TASK DETAILS: Extract all data as written.

EXERCISE DATA:

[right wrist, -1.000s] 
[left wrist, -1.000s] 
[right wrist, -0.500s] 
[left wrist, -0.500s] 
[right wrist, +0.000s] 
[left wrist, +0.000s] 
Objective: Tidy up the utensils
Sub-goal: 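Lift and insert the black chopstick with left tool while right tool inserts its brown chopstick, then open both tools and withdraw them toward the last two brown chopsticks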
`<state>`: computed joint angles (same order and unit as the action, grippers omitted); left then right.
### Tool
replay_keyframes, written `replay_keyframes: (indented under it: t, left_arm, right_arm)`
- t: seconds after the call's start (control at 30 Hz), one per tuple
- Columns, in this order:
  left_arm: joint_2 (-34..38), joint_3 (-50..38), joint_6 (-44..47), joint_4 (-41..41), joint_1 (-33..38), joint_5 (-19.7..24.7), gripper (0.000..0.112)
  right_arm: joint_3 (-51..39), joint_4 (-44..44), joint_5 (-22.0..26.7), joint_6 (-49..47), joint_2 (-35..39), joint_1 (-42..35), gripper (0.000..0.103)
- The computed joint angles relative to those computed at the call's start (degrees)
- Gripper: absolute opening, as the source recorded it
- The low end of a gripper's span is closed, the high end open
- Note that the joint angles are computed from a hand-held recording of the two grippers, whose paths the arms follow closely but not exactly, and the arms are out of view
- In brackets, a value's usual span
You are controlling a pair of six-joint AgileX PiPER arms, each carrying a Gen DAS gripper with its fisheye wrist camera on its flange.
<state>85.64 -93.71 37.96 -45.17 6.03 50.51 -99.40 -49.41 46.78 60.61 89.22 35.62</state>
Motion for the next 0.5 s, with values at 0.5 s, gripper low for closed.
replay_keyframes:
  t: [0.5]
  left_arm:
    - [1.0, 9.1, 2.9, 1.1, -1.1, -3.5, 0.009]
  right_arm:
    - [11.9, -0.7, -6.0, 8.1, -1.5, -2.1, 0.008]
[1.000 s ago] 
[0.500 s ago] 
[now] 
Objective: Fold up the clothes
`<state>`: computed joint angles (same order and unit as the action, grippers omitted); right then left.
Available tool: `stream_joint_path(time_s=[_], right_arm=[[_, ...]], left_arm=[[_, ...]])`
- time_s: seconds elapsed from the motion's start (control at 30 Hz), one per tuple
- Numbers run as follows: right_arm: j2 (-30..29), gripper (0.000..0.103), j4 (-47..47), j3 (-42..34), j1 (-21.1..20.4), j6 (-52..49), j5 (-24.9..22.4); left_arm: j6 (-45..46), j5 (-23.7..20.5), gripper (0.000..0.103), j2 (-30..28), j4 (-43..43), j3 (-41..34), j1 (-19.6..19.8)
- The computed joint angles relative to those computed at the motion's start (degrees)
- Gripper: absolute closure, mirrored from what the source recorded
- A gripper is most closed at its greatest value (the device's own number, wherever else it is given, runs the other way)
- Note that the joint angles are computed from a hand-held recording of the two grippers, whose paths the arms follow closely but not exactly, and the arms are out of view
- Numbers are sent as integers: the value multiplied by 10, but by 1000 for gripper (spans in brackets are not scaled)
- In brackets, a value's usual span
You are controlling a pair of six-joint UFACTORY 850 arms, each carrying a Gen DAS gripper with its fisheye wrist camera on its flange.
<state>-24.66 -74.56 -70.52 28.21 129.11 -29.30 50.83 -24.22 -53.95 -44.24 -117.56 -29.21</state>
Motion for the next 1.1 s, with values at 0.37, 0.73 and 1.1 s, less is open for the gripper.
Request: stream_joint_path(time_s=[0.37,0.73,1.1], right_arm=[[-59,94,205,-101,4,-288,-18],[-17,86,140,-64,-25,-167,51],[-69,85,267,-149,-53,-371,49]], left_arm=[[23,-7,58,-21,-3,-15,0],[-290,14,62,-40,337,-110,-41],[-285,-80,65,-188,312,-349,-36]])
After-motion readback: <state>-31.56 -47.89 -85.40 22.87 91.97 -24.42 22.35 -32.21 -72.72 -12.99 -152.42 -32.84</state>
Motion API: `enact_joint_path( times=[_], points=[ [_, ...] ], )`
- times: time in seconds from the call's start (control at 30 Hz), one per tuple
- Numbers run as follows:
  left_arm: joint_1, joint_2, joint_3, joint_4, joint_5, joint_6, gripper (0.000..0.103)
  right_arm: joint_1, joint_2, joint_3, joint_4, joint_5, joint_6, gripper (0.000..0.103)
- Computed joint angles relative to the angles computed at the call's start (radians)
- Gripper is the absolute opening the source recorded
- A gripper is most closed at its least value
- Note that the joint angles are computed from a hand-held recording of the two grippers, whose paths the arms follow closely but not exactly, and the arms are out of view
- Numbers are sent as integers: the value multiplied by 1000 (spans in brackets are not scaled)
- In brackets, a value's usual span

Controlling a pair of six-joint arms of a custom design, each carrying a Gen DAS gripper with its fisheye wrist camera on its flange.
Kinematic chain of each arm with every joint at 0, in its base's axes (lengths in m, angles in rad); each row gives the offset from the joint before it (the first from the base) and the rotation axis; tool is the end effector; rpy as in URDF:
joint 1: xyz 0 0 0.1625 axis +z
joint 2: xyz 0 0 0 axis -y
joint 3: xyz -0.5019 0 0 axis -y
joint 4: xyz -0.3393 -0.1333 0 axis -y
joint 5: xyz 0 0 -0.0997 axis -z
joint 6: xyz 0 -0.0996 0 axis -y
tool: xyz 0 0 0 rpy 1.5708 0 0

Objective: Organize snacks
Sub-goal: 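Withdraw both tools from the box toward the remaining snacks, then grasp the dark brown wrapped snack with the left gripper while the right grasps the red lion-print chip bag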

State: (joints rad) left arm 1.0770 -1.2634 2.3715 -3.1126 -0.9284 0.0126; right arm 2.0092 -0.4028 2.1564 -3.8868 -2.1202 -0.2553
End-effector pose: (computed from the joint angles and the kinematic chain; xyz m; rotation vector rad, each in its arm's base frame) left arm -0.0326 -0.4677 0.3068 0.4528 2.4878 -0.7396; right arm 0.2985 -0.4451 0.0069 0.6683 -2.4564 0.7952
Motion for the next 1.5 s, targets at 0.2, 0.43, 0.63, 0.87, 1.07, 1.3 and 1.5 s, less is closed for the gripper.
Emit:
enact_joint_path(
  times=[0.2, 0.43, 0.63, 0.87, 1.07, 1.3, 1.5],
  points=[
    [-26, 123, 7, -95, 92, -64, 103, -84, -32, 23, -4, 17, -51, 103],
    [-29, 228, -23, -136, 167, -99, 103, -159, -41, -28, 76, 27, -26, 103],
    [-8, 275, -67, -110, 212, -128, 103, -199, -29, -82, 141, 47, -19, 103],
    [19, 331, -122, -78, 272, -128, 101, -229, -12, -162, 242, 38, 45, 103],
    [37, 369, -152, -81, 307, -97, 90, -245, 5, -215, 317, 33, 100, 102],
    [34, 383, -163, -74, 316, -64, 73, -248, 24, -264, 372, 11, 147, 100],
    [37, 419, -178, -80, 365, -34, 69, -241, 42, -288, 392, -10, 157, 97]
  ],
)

PROBLEM SOLUTION:
[right wrist, -1.000s] 
[left wrist, -1.000s] 
[right wrist, -0.500s] 
[left wrist, -0.500s] 
[right wrist, +0.000s] 
[left wrist, +0.000s] 
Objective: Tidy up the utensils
Sub-goal: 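Lift and insert the black chopstick with left tool while right tool inserts its brown chopstick, then open both tools and withdraw them toward the last two brown chopsticks
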`<state>`: computed joint angles (same order and unit as the action, grippers omitted); left then right.
### Tool
replay_keyframes, written `replay_keyframes: (indented under it: t, left_arm, right_arm)`
- t: seconds after the call's start (control at 30 Hz), one per tuple
- Columns, in this order:
  left_arm: joint_2 (-34..38), joint_3 (-50..38), joint_6 (-44..47), joint_4 (-41..41), joint_1 (-33..38), joint_5 (-19.7..24.7), gripper (0.000..0.112)
  right_arm: joint_3 (-51..39), joint_4 (-44..44), joint_5 (-22.0..26.7), joint_6 (-49..47), joint_2 (-35..39), joint_1 (-42..35), gripper (0.000..0.103)
- The computed joint angles relative to those computed at the call's start (degrees)
- Gripper: absolute opening, as the source recorded it
- The low end of a gripper's span is closed, the high end open
- Note that the joint angles are computed from a hand-held recording of the two grippers, whose paths the arms follow closely but not exactly, and the arms are out of view
- In brackets, a value's usual span
You are controlling a pair of six-joint AgileX PiPER arms, each carrying a Gen DAS gripper with its fisheye wrist camera on its flange.
<state>85.64 -93.71 37.96 -45.17 6.03 50.51 -99.40 -49.41 46.78 60.61 89.22 35.62</state>
Motion for the next 0.5 s, with values at 0.5 s, gripper low for closed.
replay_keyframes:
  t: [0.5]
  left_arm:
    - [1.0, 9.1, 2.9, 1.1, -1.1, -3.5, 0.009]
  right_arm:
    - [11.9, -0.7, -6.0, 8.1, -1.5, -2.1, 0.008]
[1.000 s ago] 
[0.500 s ago] 
[now] 
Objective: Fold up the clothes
`<state>`: computed joint angles (same order and unit as the action, grippers omitted); right then left.
Available tool: `stream_joint_path(time_s=[_], right_arm=[[_, ...]], left_arm=[[_, ...]])`
- time_s: seconds elapsed from the motion's start (control at 30 Hz), one per tuple
- Numbers run as follows: right_arm: j2 (-30..29), gripper (0.000..0.103), j4 (-47..47), j3 (-42..34), j1 (-21.1..20.4), j6 (-52..49), j5 (-24.9..22.4); left_arm: j6 (-45..46), j5 (-23.7..20.5), gripper (0.000..0.103), j2 (-30..28), j4 (-43..43), j3 (-41..34), j1 (-19.6..19.8)
- The computed joint angles relative to those computed at the motion's start (degrees)
- Gripper: absolute closure, mirrored from what the source recorded
- A gripper is most closed at its greatest value (the device's own number, wherever else it is given, runs the other way)
- Note that the joint angles are computed from a hand-held recording of the two grippers, whose paths the arms follow closely but not exactly, and the arms are out of view
- Numbers are sent as integers: the value multiplied by 10, but by 1000 for gripper (spans in brackets are not scaled)
- In brackets, a value's usual span
You are controlling a pair of six-joint UFACTORY 850 arms, each carrying a Gen DAS gripper with its fisheye wrist camera on its flange.
<state>-24.66 -74.56 -70.52 28.21 129.11 -29.30 50.83 -24.22 -53.95 -44.24 -117.56 -29.21</state>
Motion for the next 1.1 s, with values at 0.37, 0.73 and 1.1 s, less is open for the gripper.
Request: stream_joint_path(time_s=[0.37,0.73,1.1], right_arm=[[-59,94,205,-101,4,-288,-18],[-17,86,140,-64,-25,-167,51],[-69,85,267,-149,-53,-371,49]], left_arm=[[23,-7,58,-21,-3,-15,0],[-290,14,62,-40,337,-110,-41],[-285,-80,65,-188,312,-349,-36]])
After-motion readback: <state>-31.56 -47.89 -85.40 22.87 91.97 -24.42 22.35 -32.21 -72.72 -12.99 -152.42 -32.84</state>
Motion API: `enact_joint_path( times=[_], points=[ [_, ...] ], )`
- times: time in seconds from the call's start (control at 30 Hz), one per tuple
- Numbers run as follows:
  left_arm: joint_1, joint_2, joint_3, joint_4, joint_5, joint_6, gripper (0.000..0.103)
  right_arm: joint_1, joint_2, joint_3, joint_4, joint_5, joint_6, gripper (0.000..0.103)
- Computed joint angles relative to the angles computed at the call's start (radians)
- Gripper is the absolute opening the source recorded
- A gripper is most closed at its least value
- Note that the joint angles are computed from a hand-held recording of the two grippers, whose paths the arms follow closely but not exactly, and the arms are out of view
- Numbers are sent as integers: the value multiplied by 1000 (spans in brackets are not scaled)
- In brackets, a value's usual span

Controlling a pair of six-joint arms of a custom design, each carrying a Gen DAS gripper with its fisheye wrist camera on its flange.
Kinematic chain of each arm with every joint at 0, in its base's axes (lengths in m, angles in rad); each row gives the offset from the joint before it (the first from the base) and the rotation axis; tool is the end effector; rpy as in URDF:
joint 1: xyz 0 0 0.1625 axis +z
joint 2: xyz 0 0 0 axis -y
joint 3: xyz -0.5019 0 0 axis -y
joint 4: xyz -0.3393 -0.1333 0 axis -y
joint 5: xyz 0 0 -0.0997 axis -z
joint 6: xyz 0 -0.0996 0 axis -y
tool: xyz 0 0 0 rpy 1.5708 0 0

Objective: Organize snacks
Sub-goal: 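Withdraw both tools from the box toward the remaining snacks, then grasp the dark brown wrapped snack with the left gripper while the right grasps the red lion-print chip bag
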
State: (joints rad) left arm 1.0770 -1.2634 2.3715 -3.1126 -0.9284 0.0126; right arm 2.0092 -0.4028 2.1564 -3.8868 -2.1202 -0.2553
End-effector pose: (computed from the joint angles and the kinematic chain; xyz m; rotation vector rad, each in its arm's base frame) left arm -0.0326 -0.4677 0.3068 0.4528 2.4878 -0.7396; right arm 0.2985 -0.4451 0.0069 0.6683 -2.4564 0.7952
Motion for the next 1.5 s, targets at 0.2, 0.43, 0.63, 0.87, 1.07, 1.3 and 1.5 s, less is closed for the gripper.
Emit:
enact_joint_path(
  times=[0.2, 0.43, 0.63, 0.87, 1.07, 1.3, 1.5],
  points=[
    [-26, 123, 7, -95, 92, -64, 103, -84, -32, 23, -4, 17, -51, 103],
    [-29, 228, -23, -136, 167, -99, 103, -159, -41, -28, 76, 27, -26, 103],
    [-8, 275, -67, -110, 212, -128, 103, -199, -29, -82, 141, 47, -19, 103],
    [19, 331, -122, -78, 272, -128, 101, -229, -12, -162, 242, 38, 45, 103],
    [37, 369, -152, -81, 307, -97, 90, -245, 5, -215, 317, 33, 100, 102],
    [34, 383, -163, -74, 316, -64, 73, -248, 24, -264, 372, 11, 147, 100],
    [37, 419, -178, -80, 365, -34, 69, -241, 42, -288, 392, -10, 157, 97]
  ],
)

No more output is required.